5. Can you see what is the limitation of using simply accuracy ?

Precision reflects the repartition of the data, in the case of an unbalanced dataset, if we predicted always the same value we would get a good score even though our classifier is a constant.

### K-fold validation

The other, more robust approach we saw in class is k fold validation, which consists in using *k-1* fold for training and 1 fold for testing. We then compute an average/median of the performance metrics over all experiments.

1. Create a function `k_fold_train_test` that will first shuffle an input matrix and then divide into k-fold with the number of folds specified as input.

2. Use the k-fold algorithm to compute the average accuracy and recall the k folds. The algorithm will:
    - Iterate over the k folds
    - Train the model on the k-1 models
    - Evaluate the performance on the 1 remaining fold and store it
    - Compute the average/median performance

3. What problem do you see with this approach ?

## Using sklearn
Sklearn is THE usual library for machine learning (but not so much deep learning), which comes with built-in methods (and many more) for training and performance evaluation.

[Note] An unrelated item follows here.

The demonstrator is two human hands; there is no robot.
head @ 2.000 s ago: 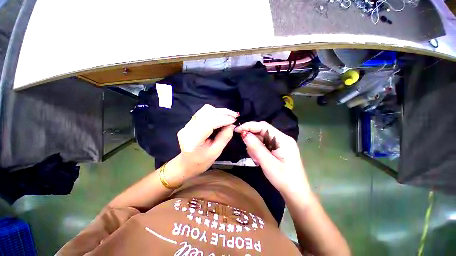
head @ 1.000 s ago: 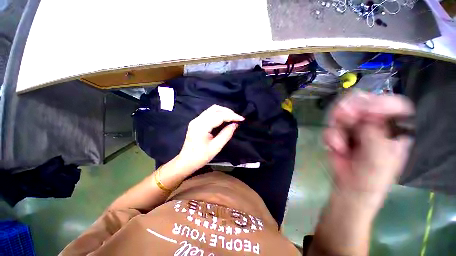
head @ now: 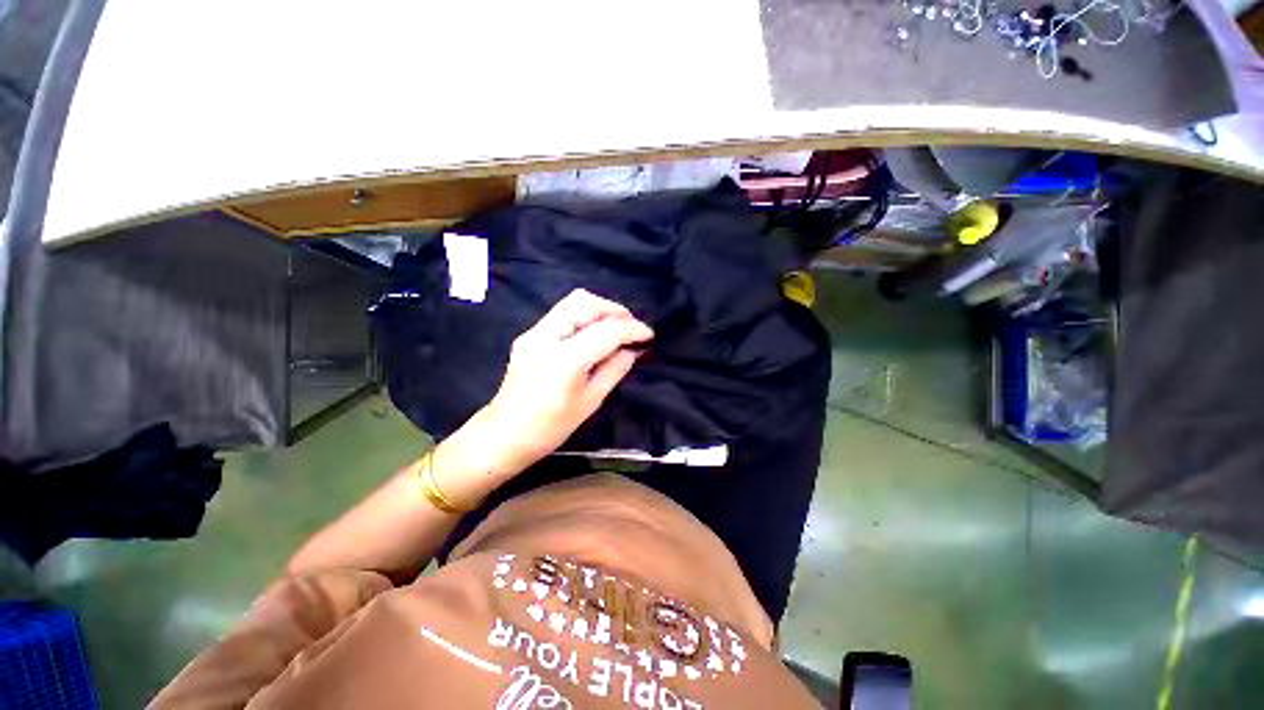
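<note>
A black garment lies bunched over my lap, with a white label at its upper left. My left hand is over its middle, thumb and fingertips pinched together on the dark cloth. A gold bracelet is on that wrist. My right hand is out of the picture. A thin dark line, which looks like thread, runs from the garment's right side across the floor towards the right edge. No needle can be made out.
The curved white table spans the top, with a wooden drawer below. Tangled threads lie on its grey mat. Grey cloth bins stand left and right. A blue crate is lower left. A dark rounded object is at the bottom edge.
My right hand left the cloth, swung right as a blur, and is now out of the picture. The thin dark line now shows over the floor. My left hand stays pinched at the cloth.
</note>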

1. Import different performance evaluation metrics by reading the documentation [here](https://scikit-learn.org/stable/modules/model_evaluation.html). (it's too long a read for a lab, but it's definitely an interesting read). Compare the `balanced_accuracy` and `accuracy` to our previous implementation (see [here](https://scikit-learn.org/stable/modules/model_evaluation.html#balanced-accuracy-score) for more). Compute the scores on `y` for the random classifier we implemented.

2. Plenty of functions are available to split the dataset into train and test (see [here](https://scikit-learn.org/stable/modules/classes.html#module-sklearn.model_selection) for the complete list). Split `X` and `y` into train and test using the function `sklearn.model_selection.train_test_split`. What is the role of the `stratify` variable ? What problem does it solve ?

3. Use the function `sklearn.model_selection.KFold` to get the proper indexes and perform cross validation on the random classifier using `balanced_accuracy`.

# Conclusion and further works
What do you think could be the use of this random classifier for the rest of our work on the titanic dataset ?


**Highly advised bonus** (you will be able to use it during the exam): 
Create a Python module `utils.py` with the different functions and tools we coded today. We will re-use it throughout the rest of the labs.